Book Brahmin: Gavin McCrea

photo: Eugene Langan

Gavin McCrea was born in Dublin, Ireland, in 1978, and holds a BA and MA from University College Dublin and an MA and a PhD from the University of East Anglia. He divides his time between the U.K. and Spain. His debut novel, Mrs. Engels (Catapult, October 13, 2015), focuses on Lizzie Burns, an illiterate Irishwoman who was the longtime lover of Friedrich Engels.

On your nightstand now:

It feels like a long time since I have read disinterestedly. I choose books (both fiction and nonfiction) that I think will enrich my own writing practice, and I enjoy them all the more for this. Since my second novel will be set in the mid-20th century, I've put myself on a strict diet of literature from the 1930s to the 1960s. The current pile on my nightstand includes the following, stacked in chronological order: Virginia Woolf's Between the Acts (1941), Patrick Hamilton's Hangover Square (1941), Lynne Reid Bank's The L-Shaped Room (1960), Doris Lessing's The Golden Notebook (1962) and Muriel Spark's The Girls of Slender Means (1963). I see now that a decade is missing. I won't sleep tonight.

Favorite book when you were a child:

Roald Dahl's Matilda. When I was 10 or 11 years old,I was lucky enough to meet Dahl at a signing in Dublin. He scribbled on my copy of Matilda: "Gavin, Love Roald Dahl." It is the only book that I still possess from my childhood, and I cherish it.

Your top five authors:

I'd like to wander hand-in-hand with Marcel Proust. I'd like to smoke opium with Oscar Wilde. I'd like to do drag with Ernest Hemingway. I'd like to go clubbing with Michel Foucault. I'd like to kiss Samuel Beckett's eyes. I'd like to get still with Herman Hesse. I'd like to be neighbors with Ali Smith. I'd like to share an office with Elizabeth Strout. I'd like to marry Sebastian Barry. And I'd like Carol Shields to be my mother-in-law. (How many is that--10? Five is a life half lived.)

Book you've faked reading:

I once taught a university seminar on George Gissing's New Grub Street without having read it. It was--hands down--the best seminar I ever ran. Student-led teaching, I believe it's called.

Book you're an evangelist for:

Primo Levi's The Periodic Table. Amen.

Book you've bought for the cover:

Helen Macdonald's H Is for Hawk. That turned out well. I should do it more often.

Book that changed your life:

John McGahern's Memoir. When I finished it, I wept for an entire day. It felt like I'd never properly cried before in my life--which I probably hadn't. Nothing was the same afterwards.

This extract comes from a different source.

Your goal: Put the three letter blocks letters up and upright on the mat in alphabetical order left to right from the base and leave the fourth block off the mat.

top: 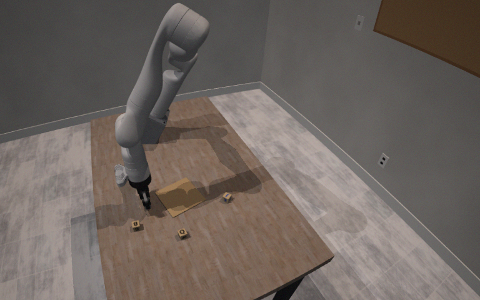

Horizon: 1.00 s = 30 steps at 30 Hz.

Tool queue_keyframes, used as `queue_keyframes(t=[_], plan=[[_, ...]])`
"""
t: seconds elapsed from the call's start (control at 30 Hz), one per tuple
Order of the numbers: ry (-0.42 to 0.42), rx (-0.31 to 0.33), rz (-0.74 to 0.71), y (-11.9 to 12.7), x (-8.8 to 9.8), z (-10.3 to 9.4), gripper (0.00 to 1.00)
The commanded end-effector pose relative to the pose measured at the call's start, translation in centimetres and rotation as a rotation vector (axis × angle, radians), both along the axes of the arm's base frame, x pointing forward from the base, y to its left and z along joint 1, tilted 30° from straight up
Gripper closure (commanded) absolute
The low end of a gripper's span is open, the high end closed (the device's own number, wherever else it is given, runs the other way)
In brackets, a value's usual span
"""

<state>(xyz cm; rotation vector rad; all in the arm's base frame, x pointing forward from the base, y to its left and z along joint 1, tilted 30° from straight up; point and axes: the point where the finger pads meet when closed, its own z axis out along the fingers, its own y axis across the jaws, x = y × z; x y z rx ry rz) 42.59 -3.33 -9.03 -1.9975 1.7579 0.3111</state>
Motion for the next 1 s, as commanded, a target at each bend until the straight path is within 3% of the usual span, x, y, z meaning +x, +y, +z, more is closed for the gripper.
queue_keyframes(t=[0.0,0.4,0.63,0.97], plan=[[-0.001,-0.001,-0.001,-0.07,0.05,0.05,0.79],[-0.001,-0.001,-0.001,-0.07,0.05,0.05,0.71],[-0.001,-0.001,-0.001,-0.07,0.05,0.05,0.59],[-0.001,-0.001,-0.001,-0.07,0.05,0.05,0.59]])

Favorite line from a book:

I admire the opening line of Jean Rhys's Wide Sargasso Sea: "They say when trouble comes close ranks, and so the white people did." They don't get much better than that.

Which character you most relate to:

The one who craves what s/he fears most: vulnerability.

Book you most want to read again for the first time:

I don't think I've ever re-read a book in its entirety. If one day I were to take up this weird practice, I'd probably give James Joyce's Ulysses another whirl.